▶ [What the task requires] Copy out each line of the listing that has the word "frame" in it.

▶ [Supplied material]
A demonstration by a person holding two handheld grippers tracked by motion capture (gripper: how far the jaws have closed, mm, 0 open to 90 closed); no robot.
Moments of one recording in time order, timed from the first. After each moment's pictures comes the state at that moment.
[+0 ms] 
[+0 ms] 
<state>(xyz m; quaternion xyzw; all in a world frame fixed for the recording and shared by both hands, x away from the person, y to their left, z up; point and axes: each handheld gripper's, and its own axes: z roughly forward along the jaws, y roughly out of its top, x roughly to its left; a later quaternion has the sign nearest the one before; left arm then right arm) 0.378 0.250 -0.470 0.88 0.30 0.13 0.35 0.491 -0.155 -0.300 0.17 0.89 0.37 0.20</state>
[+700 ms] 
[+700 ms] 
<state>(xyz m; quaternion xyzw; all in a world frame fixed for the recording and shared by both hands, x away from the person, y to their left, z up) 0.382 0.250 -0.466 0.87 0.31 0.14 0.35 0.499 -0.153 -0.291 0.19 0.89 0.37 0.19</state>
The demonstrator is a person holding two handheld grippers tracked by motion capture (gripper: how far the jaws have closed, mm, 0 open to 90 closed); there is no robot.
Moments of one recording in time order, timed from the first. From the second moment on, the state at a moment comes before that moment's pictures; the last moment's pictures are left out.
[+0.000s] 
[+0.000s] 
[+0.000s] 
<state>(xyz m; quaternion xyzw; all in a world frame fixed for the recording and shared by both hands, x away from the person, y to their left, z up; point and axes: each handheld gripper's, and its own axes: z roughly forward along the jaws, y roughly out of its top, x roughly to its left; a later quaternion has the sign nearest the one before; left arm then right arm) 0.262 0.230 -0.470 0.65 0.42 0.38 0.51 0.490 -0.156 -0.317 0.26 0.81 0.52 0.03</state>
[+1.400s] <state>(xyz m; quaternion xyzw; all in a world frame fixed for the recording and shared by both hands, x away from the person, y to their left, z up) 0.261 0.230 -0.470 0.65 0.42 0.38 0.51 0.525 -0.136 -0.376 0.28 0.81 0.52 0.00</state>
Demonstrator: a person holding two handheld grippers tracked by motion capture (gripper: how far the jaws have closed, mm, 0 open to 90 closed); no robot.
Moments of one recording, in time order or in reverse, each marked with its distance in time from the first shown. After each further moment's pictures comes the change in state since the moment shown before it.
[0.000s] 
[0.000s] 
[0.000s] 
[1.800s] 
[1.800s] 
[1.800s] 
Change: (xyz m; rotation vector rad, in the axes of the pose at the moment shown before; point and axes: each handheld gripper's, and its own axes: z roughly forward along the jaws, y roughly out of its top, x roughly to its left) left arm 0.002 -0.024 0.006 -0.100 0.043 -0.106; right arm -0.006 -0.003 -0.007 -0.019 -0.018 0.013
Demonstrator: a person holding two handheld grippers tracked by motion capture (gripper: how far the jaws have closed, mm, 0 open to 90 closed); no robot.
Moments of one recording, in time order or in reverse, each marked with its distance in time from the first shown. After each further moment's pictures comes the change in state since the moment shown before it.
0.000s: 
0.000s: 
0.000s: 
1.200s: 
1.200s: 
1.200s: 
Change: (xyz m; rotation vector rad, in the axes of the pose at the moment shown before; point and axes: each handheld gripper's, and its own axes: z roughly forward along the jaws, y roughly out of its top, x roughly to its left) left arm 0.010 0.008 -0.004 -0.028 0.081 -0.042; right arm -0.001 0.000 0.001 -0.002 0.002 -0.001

▶ [Written answer]
<state>(xyz m; quaternion xyzw; all in a world frame fixed for the recording and shared by both hands, x away from the person, y to their left, z up; point and axes: each handheld gripper's, and its own axes: z roughly forward along the jaws, y roughly out of its top, x roughly to its left; a later quaternion has the sign nearest the one before; left arm then right arm) 0.378 0.250 -0.470 0.88 0.30 0.13 0.35 0.491 -0.155 -0.300 0.17 0.89 0.37 0.20</state>
<state>(xyz m; quaternion xyzw; all in a world frame fixed for the recording and shared by both hands, x away from the person, y to their left, z up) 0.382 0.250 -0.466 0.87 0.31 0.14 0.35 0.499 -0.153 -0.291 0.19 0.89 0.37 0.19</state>
<state>(xyz m; quaternion xyzw; all in a world frame fixed for the recording and shared by both hands, x away from the person, y to their left, z up; point and axes: each handheld gripper's, and its own axes: z roughly forward along the jaws, y roughly out of its top, x roughly to its left; a later quaternion has the sign nearest the one before; left arm then right arm) 0.262 0.230 -0.470 0.65 0.42 0.38 0.51 0.490 -0.156 -0.317 0.26 0.81 0.52 0.03</state>
[+1.400s] <state>(xyz m; quaternion xyzw; all in a world frame fixed for the recording and shared by both hands, x away from the person, y to their left, z up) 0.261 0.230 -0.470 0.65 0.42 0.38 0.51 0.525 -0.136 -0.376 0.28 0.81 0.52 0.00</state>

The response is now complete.